Mean log10 CFU/ml versus time profile for each drug at the highest concentration tested against four SME-producing S. marcescens strains. Ceftazidime and meropenem-vaborbactam are shown at 4× MIC, and imipenem, imipenem-relebactam, and meropenem are shown at fCmax. Curves represent average concentrations for triplicate experiments.

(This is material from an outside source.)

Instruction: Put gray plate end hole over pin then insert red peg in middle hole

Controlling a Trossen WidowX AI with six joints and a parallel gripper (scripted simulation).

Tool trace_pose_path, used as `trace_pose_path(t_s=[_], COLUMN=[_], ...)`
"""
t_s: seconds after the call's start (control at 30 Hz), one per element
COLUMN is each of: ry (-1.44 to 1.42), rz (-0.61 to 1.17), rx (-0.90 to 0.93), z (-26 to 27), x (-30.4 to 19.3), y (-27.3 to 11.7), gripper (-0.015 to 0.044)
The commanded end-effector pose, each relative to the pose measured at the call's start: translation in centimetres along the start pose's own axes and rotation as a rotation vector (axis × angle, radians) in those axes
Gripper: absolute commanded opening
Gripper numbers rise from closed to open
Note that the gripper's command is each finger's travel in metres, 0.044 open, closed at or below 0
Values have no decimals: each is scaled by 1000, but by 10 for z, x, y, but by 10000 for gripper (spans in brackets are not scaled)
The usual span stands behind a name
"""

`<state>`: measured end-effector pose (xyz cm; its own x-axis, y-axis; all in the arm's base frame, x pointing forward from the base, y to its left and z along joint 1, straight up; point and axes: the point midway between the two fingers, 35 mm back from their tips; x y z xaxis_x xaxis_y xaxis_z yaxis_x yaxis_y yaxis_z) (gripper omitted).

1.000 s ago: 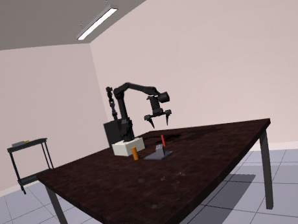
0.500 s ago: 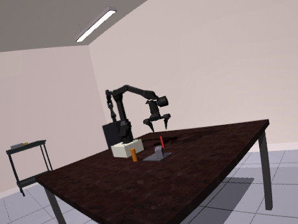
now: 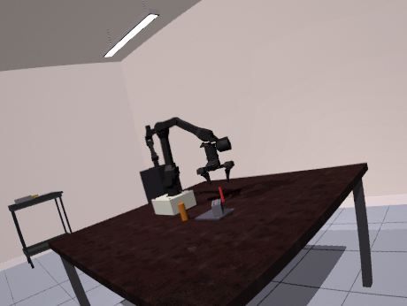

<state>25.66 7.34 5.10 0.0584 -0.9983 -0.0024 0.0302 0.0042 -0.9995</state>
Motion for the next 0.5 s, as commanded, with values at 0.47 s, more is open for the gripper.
trace_pose_path(t_s=[0.47], ry=[5], rz=[1], rx=[-6], z=[-1], x=[0], y=[31], gripper=[440])
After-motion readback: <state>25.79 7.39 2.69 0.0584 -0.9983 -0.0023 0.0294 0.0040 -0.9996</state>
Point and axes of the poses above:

To our knowledge, the current study is the largest to date to report the susceptibility of SME-producing S. marcescens isolates to imipenem-relebactam and meropenem-vaborbactam; the first to directly compare the inhibitory activities of avibactam, relebactam, and vaborbactam by using the same β-lactam backbone; and the first to report on the time-killing profile of any antimicrobial agent against SME-producing S. marcescens isolates. Results of the current study suggest that imipenem is more efficiently hydrolyzed than meropenem by SME-4, which is in agreement with previous findings for SME-1 and SME-2 (4). Importantly, these data also suggest that vaborbactam has greater inhibitory activity than relebactam against SME. This may be related to the higher binding affinity and longer residence time of vaborbactam than relebactam against Ambler class A carbapenemases, such as the Klebsiella pneumoniae carbapenemase-1 (24, 25), which has the highest similarity to SME-1 (∼45% identical) (26). Further enzymatic characterization studies are warranted to confirm these findings. Limitations of our study include the 24-h static nature of time-kill experiments, the number of strains tested, and inclusion of only SME-4-producing strains. Additionally, the bactericidal activity of ceftazidime and meropenem-vaborbactam may have been underestimated in time-kill experiments by using multiplicative MICs in place of serum achievable concentrations, but this strategy allowed us to compare differences between S. marcescens strains that were not exclusively due to differences in the concentration-MIC ratio (27).

In the absence of clinical data, our results support meropenem-vaborbactam as a treatment option for severe or life-threatening SME-producing S. marcescens infections and demonstrate that relebactam does not reliably restore the activity of carbapenems against these pathogens. Further clinical investigation of extended-spectrum cephalosporins and meropenem-vaborbactam for SME-producing S. marcescens infections is warranted.

ACKNOWLEDGMENT

E.W. serves on the speaker’s bureau for Melinta Therapeutics and Astellas Pharma and on the advisory board for GenMark Diagnostics and Shionogi. All other authors have no conflicts of interest to declare.